Why DynamoDB exists - Performance Analysis
We want to understand why DynamoDB was created by looking at how it handles growing amounts of data and requests.
What question are we trying to answer? How does DynamoDB keep things fast even when data grows large?
Analyze the time complexity of a simple DynamoDB query operation.
const params = {
TableName: "Users",
KeyConditionExpression: "UserId = :id",
ExpressionAttributeValues: {
":id": { S: "123" }
}
};
const result = await dynamodb.query(params).promise();
This code fetches all items for a specific user ID from the Users table.
Identify the loops, recursion, array traversals that repeat.
- Primary operation: DynamoDB looks up items by key using an index.
- How many times: It accesses only the matching items, not the whole table.
When you ask for data by key, DynamoDB finds it quickly no matter how big the table is.
| Input Size (n) | Approx.

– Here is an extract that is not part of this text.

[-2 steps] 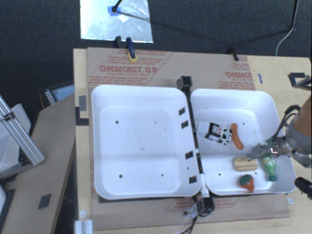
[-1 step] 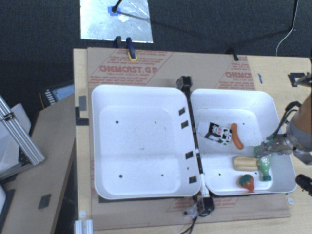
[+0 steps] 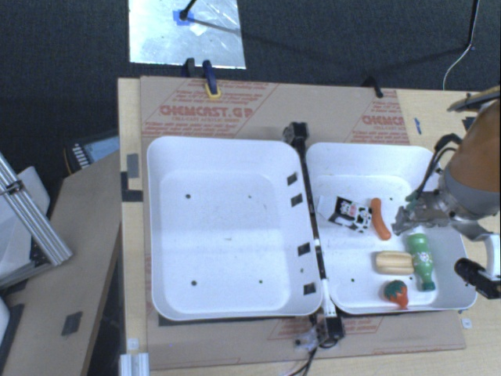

Operations |
|---|---|
| 10 | About 10 lookups for 10 items |
| 100 | About 10 lookups for 10 items (still fast) |
| 1000 | About 10 lookups for 10 items (still fast) |
Pattern observation: The number of operations depends mostly on how many items you ask for, not the total table size.
Time Complexity: O(k)
This means DynamoDB can find your data in time proportional to the number of matching items, not the total database size.
[X] Wrong: "DynamoDB slows down as the table gets bigger because it scans all data every time."
[OK] Correct: DynamoDB uses indexes to jump directly to the data you want, so it does not scan the whole table.
Understanding why DynamoDB is designed for fast lookups helps you explain how databases handle big data efficiently in real projects.
"What if we changed the query to scan the whole table instead of using a key? How would the time complexity change?"